For serious business users it isn't much better. As of 2022, high end HP workstations still keep receiving AMD GPU driver downgrades due to a bug in how Windows Update handles device driver versions, which has been an issue since late 2016! There's even a special error message for the scenario in the setup files for when Windows Update reverts your driver before the Radeon Pro Software for Enterprise installer can complete. If you happen to opt for NVIDIA, Windows Update will instead swap out your Studio Drivers for Game Ready Drivers if you happen to have an RTX 2080/3080, taking away that prestigious 30bit colour support!
Microsoft also just announced a sunset of private enterprise Microsoft Store support.

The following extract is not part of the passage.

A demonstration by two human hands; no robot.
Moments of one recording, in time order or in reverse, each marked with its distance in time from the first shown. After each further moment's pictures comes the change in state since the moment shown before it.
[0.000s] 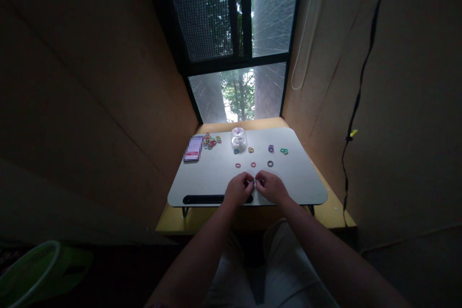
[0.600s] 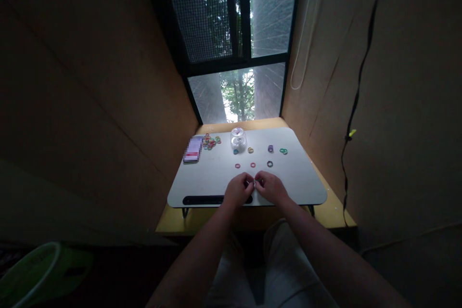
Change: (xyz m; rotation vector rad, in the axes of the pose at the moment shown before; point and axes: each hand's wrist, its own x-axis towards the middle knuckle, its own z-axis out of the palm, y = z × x) left_hand 0.000 0.001 0.000 0.009 0.000 0.002; right_hand 0.000 0.000 0.001 -0.047 -0.010 0.009
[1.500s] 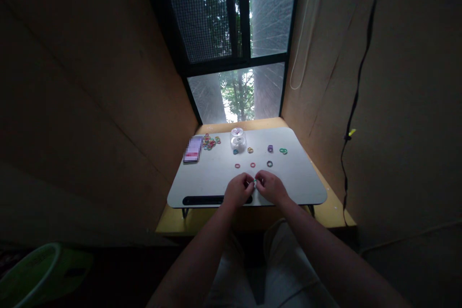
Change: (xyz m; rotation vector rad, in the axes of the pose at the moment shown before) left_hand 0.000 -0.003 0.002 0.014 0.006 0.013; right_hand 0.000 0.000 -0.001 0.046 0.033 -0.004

No longer will you be able to "just run" a private store with a subset of "modern apps" available, now we're expected to implement our own infrastructure to script the deployment of apps, many of which need special licencing to deploy outside of the Microsoft Store in the first place. This would be like if Canonical took away APT repositories and told you to roll your own, while simultaneously forcing you to approach ISVs one by one to obtain alternative licencing arrangements for software!
For developers it's even worse, as we're now 4 abstraction layers deep when it comes to "modern" GUI toolkits (those not labelled as deprecated), yet we still lack the basic RAD functionality for making business apps which ancient, crusty WinForms offers. When it's easier to develop apps using .NET 3.5 or even VB6 than it is to make WPF, UWP or WinUI apps... it kinda makes GTK3 and Qt look like worthwhile time investments!